The downward revision comes despite India’s crude basket on an average hardening, currently at USD 79 pb compared to USD 70 pb at the time of the last policy in early Aug-21. In addition to pressures from higher crude oil prices, RBI did acknowledge rising metal and energy prices, shortage of industrial components and high logistics costs adding to cost push inflation.

On balance, RBI projects CPI inflation at 5.1% in Q2 (lowered from 5.9%), 4.5% in Q3 (lowered from 5.3%) and 5.8% in Q4 FY22.

While softer food inflation expectations on the back of a healthy kharif crop may have prompted RBI to lower its inflation estimate to 5.3% for FY22, we would attach an upward bias to this forecast given elevated global prices across the categories of food, energy, metals, and freight along with shortages in industrial raw materials.

Chart 1: Revised GDP and CPI inflation estimates from RBI for FY22

Liquidity and Credit Measures

  • With economy showing signs of emerging from the pandemic, RBI took its first step towards normalizing liquidity by announcing the discontinuation of GSAP operations or its programme to purchase government securities from the secondary market. With an end to this durable liquidity infusion, existing liquidity overhang is expected to undergo a reduction in a gradual and calibrated manner from the current levels of close to Rs 13 tn (including government cash balances).
  • Increase in the quantum of 14-day VRRRs from Rs 4.0 tn to Rs 6.0 tn by early Dec-21 with an increment of Rs 0.5 tn every fortnight, while also considering 28-day VRRR auctions in a calibrated fashion if required.
  • RBI, nevertheless, reiterated that "VRRR auctions are primarily a tool for rebalancing liquidity as part of our liquidity management operations and should not be interpreted as a reversal of the accommodative policy stance. The RBI will ensure that there is adequate liquidity to support the process of economic recovery and financial markets”.
  • Among other developments, on tap Special Long Term Repo Operations (SLTRO) for Small Finance Banks (SFBs) has been extended up to 31st Dec-21.
  • For state governments, enhanced interim WMA limits and also overdraft facility extended up to 31 Mar-22.
  • Bank lending to registered NBFCs (other than MFIs) for on-lending to the Priority Sector (agriculture, MSME, housing) to be extended till 31 Mar-22.

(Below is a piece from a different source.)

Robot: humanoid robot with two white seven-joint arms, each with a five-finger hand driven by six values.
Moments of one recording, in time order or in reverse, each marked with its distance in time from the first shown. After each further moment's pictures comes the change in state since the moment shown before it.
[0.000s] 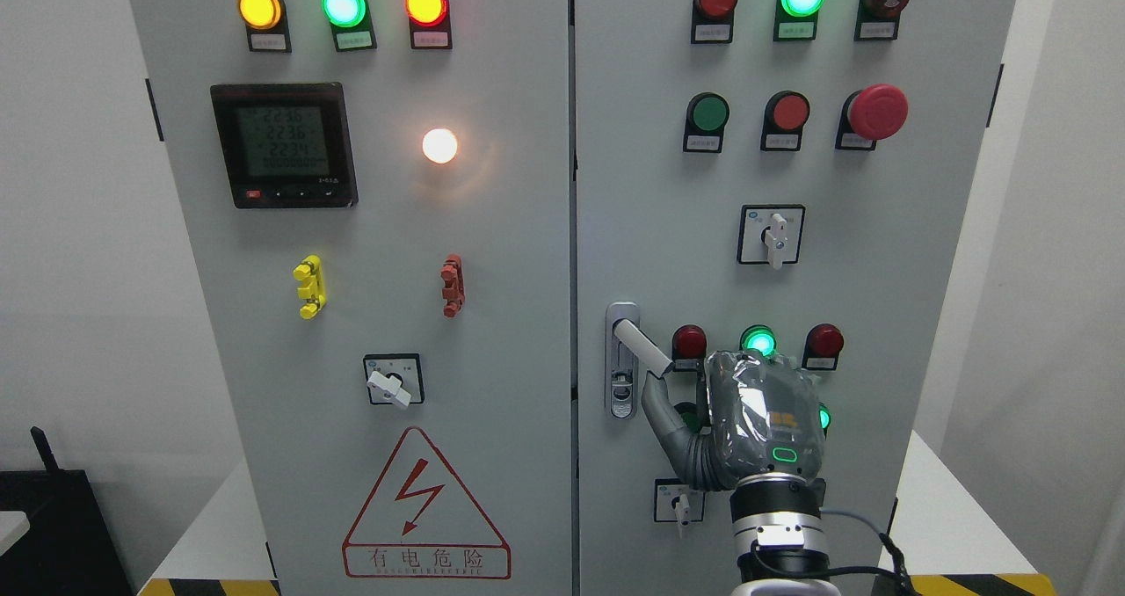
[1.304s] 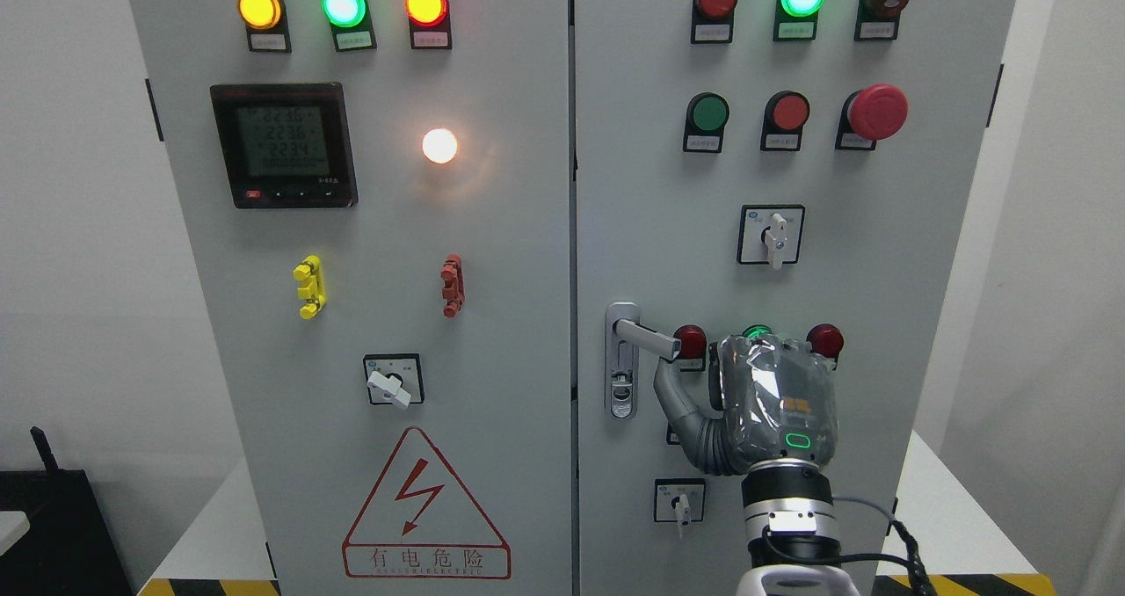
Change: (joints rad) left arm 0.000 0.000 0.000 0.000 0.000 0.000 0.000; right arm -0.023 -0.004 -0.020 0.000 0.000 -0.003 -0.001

Outlook on monetary policy

The Governor in his policy address drew a parallel between monetary policy normalization with that of a yet to be anchored boat. He said that "as we are approaching the shore, when the shore is so close, we don't want to rock the boat, because we realise there is a life, there is a journey beyond the shore." This reiterates RBI’s approach of ‘gradualism’ i.e., sans any surprises towards policy normalisation.

In terms of outcome of the announced policy measures, the intended calibration of liquidity (viz. discontinuation of GSAP and higher VRRRs) is likely to adjust short term money market rates gradually upwards in the policy rate corridor. We believe this is a precursor to interest rate normalization. While we stick to our assumption of normalization of the LAF corridor width via hike in reverse repo rate in Dec-21, the likelihood of its postponement onto next quarter is on the rise given RBI’s more gradual approach towards policy normalization. In terms of the timing, this is likely to happen only after US Federal Reserve’s implementation of taper plans from Nov-21.

From G-sec perspective, we continue to expect some hardening in the 10Y g-sec yield towards 6.50% by Mar-22. Having said so, the yield curve is likely to flatten as shorter end of the curve will probably see greater upward adjustment with normalization of monetary policy. The upside in the 10-year yield may however be capped from the possibility of India’s inclusion in the global bond indices in CY22 and the recent change in sovereign rating outlook by Moody’s from ‘negative’ to ‘stable’. We believe the presentation of FY23 Union Budget in Feb-22 would throw some light on this matter.